== EXERCISE MATERIAL ==
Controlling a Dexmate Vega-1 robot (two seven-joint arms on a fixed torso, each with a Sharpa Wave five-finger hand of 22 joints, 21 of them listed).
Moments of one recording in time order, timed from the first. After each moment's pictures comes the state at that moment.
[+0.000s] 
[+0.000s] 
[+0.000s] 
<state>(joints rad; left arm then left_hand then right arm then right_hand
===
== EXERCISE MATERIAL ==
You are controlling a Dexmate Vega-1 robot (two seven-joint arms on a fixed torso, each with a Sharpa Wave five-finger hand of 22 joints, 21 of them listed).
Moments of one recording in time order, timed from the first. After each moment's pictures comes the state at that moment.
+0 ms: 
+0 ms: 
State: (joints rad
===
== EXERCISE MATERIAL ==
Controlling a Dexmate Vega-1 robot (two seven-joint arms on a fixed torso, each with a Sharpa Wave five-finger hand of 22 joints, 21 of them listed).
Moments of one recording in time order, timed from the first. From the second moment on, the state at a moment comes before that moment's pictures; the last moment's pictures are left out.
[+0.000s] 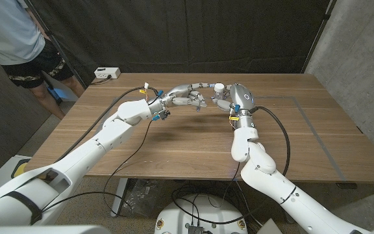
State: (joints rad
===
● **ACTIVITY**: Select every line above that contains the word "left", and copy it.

● **WRITTEN ANSWER**:
<state>(joints rad; left arm then left_hand then right arm then right_hand
Moments of one recording in time order, timed from the first. From the second moment on, the state at a moment comes before that moment's pictures; the last moment's pictures are left out.

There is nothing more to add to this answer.